Tally the lines below that contain the word "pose", then give the tally alone.
———
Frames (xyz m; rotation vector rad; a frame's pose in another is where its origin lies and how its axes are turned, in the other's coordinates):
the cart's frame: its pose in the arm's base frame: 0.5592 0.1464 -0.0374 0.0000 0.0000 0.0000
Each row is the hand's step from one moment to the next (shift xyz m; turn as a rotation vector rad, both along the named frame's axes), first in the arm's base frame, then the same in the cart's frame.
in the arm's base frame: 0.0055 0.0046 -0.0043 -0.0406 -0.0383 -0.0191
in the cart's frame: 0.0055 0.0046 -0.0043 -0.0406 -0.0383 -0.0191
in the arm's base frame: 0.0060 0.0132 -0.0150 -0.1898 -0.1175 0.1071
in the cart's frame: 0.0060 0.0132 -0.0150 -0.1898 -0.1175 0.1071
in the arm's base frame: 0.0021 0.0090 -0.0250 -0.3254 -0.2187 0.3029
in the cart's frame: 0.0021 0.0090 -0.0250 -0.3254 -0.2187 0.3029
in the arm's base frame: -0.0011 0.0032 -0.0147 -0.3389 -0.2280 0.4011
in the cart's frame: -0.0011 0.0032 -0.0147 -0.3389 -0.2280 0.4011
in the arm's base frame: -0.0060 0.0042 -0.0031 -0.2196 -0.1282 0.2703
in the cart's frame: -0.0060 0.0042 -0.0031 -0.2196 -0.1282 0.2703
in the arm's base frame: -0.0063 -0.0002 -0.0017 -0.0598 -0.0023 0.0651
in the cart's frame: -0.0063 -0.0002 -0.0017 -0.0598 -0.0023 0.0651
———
• _ANSWER SPACE_
2